Original topic: ["failed to start node: Other("[components/pd_client/src/util.rs:954]: duplicated store address: id:11001

| username: Quino

[TiDB Usage Environment] Production Environment
[TiDB Version] 7.5.0
[Reproduction Path] Adding tikv pod node
[Encountered Problem: Problem Phenomenon and Impact] ["failed to start node: Other("[components/pd_client/src/util.rs:954]: duplicated store address: id:11001
[Resource Configuration] Go to TiDB Dashboard - Cluster Info - Hosts and take a screenshot of this page

[Attachments: Screenshots/Logs/Monitoring]

[server.rs:975] [“failed to start node: Other("[components/pd_client/src/util.rs:954]: duplicated store address: id:11001 address:\"tidb-cluster-tikv-2.tidb-cluster-tikv-peer.tidb-cluster.svc:20160\" version:\"7.5.0\" peer_address:\"tidb-cluster-tikv-2.tidb-cluster-tikv-peer.tidb-cluster.svc:20160\" status_address:\"0.0.0.0:20180\" git_hash:\"bd8a0aabd08fd77687f788e0b45858ccd3516e4d\" start_timestamp:1706317572 deploy_path:\"/\" , already registered by id:1 address:\"tidb-cluster-tikv-2.tidb-cluster-tikv-peer.tidb-cluster.svc:20160\" labels:<key:\"host\" value:\"node1\" > version:\"7.5.0\" peer_address:\"tidb-cluster-tikv-2.tidb-cluster-tikv-peer.tidb-cluster.svc:20160\" status_address:\"0.0.0.0:20180\" git_hash:\"bd8a0aabd08fd77687f788e0b45858ccd3516e4d\" start_timestamp:1702571204 deploy_path:\"/\" last_heartbeat:1705852996678545391 node_state:Serving ")”] [thread_id=0x4]

| username: Quino | Original post link

Dear experts, what is the cause of this issue and how can it be resolved?
TiDB Operator version: 1.5.2
TiDB version: 7.5.0
Deployed using k8s+kubesphere

| username: Kongdom | Original post link

Repeated? What operations were performed before scaling?

| username: Quino | Original post link

Thank you for the reply!
Before scaling, the tikv-2 node kept reporting the error [“failed to start node: Other(“[components/pd_client/src/util.rs:756]: version should compatible with version 7.5.0, got 5.0.1”)”]. After I specified the image version to 7.5.0, I deleted and recreated the pod several times and also deleted and recreated the persistent volume of the pod. Then this issue occurred.

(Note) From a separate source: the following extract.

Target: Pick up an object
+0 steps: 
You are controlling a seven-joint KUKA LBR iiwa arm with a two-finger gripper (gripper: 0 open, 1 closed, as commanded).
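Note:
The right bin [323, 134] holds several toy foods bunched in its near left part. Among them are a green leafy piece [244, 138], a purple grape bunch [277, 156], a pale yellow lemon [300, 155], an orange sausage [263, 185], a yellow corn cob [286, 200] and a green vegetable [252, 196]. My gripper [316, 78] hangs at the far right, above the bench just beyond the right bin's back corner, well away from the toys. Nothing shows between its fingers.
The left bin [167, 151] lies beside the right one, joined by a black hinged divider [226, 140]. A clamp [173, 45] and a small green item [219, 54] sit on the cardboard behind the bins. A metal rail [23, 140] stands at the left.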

| username: Kongdom | Original post link

Physical deletion or scaling down through tiup?

| username: Quino | Original post link

Thanks for the reply!
Since it was not deployed using tiup, the node expansion and reduction were done through Kubesphere, and the persistent volumes were manually deleted.


| username: Kongdom | Original post link

:sweat_smile: This is beyond my knowledge. Let’s wait for the K8S team to respond.

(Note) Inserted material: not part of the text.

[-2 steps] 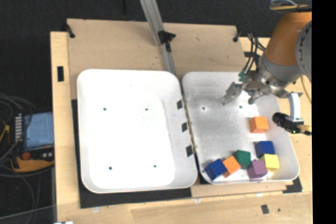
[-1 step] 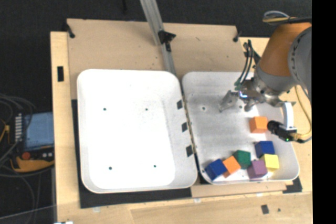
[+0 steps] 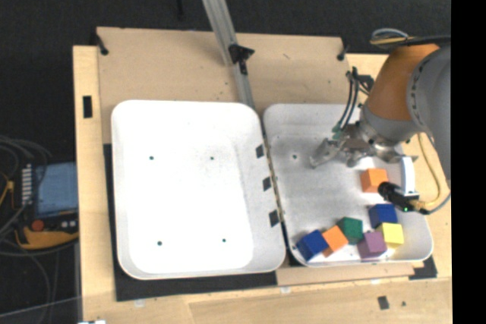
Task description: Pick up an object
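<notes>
Seven small blocks sit in the right bin [image 3: 304, 133], and any of them would serve you as the object to lift: an orange block [image 3: 373, 179] just beside the wrist, a blue one [image 3: 382, 214] and a yellow one [image 3: 393, 233] below it, then a purple block [image 3: 371, 243], a green block [image 3: 351, 228], a second orange block [image 3: 335, 238] and a second blue block [image 3: 311, 244] strung along the bin's near edge. Your gripper [image 3: 325, 154] hangs over bare bin floor, well apart from the cluster, and I cannot tell from this slanted view whether its fingers are spread or pressed together; nothing shows between them. I would judge the lone orange block nearest the wrist the easiest target, since the near-edge blocks touch one another and the rim would crowd a finger. Come straight down, straddle two parallel faces, then close. The left bin [image 3: 190, 186] holds nothing useful. No brand, label or readable writing is legible anywhere.
</notes>
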`<act>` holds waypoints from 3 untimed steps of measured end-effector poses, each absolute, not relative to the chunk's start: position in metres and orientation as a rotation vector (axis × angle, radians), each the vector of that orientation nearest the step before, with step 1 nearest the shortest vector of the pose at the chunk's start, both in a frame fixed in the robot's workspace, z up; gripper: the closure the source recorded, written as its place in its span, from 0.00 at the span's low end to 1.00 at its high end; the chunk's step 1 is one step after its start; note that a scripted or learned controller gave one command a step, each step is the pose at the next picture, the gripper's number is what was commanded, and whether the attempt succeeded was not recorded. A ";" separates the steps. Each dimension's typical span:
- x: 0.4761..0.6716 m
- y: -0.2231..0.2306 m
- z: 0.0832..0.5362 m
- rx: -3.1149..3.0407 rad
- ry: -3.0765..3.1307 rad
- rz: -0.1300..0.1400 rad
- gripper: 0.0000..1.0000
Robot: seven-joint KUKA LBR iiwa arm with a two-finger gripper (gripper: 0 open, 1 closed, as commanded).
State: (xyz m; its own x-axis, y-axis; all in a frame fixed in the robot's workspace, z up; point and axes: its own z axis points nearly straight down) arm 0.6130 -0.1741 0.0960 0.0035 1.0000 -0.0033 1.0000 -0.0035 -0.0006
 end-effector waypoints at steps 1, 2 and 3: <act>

The issue has been recorded in the FAQ, but it’s for an older version, not K8S.

| username: Quino | Original post link

Sure :grinning: Thanks for the reply, expert!

| username: Kongdom | Original post link

Sure, here is the translation:

“Take a look at this, I feel the last reply might be helpful
K8S中的集群中的 TiKV无法自动下线。 - TiDB 的问答社区

| username: Quino | Original post link

Thank you for the reply!
The node had previously deployed TiKV, and the scaling down did not clean it up completely.
I would like to ask, where is the directory of the old version of TiKV deployed in this (k8s) way stored? Is it in the persistent volume?

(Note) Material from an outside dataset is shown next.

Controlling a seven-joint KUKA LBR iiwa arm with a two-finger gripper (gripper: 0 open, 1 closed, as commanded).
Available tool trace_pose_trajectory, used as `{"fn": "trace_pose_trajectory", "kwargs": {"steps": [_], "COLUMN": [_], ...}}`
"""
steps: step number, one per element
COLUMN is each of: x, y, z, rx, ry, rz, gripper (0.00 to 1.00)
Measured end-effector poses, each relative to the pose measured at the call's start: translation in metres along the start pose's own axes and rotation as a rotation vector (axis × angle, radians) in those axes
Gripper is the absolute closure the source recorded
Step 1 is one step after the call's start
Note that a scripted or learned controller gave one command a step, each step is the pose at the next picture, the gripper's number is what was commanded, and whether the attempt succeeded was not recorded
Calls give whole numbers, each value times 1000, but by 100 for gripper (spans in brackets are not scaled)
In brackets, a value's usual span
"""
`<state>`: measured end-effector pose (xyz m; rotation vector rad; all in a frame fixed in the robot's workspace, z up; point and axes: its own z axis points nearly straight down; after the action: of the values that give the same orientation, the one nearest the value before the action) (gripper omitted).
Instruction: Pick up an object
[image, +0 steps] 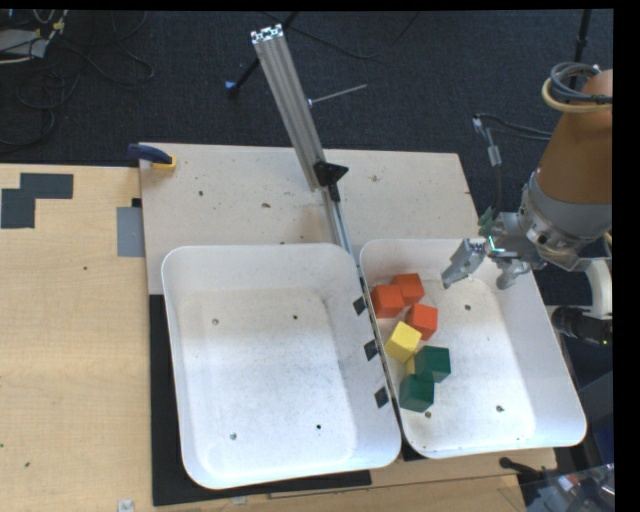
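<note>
Two-finger gripper (483, 267) is seen spread open, nothing held, poised over the right white bin (540, 400); small orange, yellow and green wooden cubes (411, 340) are clustered against its left wall, awkward for finger clearance.

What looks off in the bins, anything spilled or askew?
Nothing spilled. The blocks sit jumbled against the right bin inner wall: orange, yellow, green. The gripper hangs open above them.

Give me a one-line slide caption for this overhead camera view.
KUKA arm's open gripper hovers over the right bin, beside a cluster of orange, yellow and green blocks along its left wall.
</note>
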<state>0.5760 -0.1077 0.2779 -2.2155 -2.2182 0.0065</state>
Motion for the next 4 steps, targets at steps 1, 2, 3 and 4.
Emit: {"fn": "trace_pose_trajectory", "kwargs": {"steps": [1,2,3,4], "x": [-1,7,6,6], "y": [0,4,4,6], "z": [-2,51,95,154], "rx": [-4,1,1,-9], "ry": [-1,0,0,2], "rz": [2,5,3,4], "gripper": [0,0,0,0]}}
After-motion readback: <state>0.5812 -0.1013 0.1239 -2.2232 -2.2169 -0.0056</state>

| username: Kongdom | Original post link

:joy: I haven’t used K8S, so I can’t give any advice~

| username: Quino | Original post link

Sure thing :smile: Thanks for the reply, expert!

| username: dba远航 | Original post link

This is probably due to metadata confusion within PD.

| username: 哈喽沃德 | Original post link

The store id of the TiKV node is duplicated, right?

| username: TiDBer_jYQINSnf | Original post link

The old TiKV was scaled down by directly deleting the PV, right? Then execute store delete xxx to delete the old TiKV. After it becomes a tombstone, the new TiKV will automatically come up.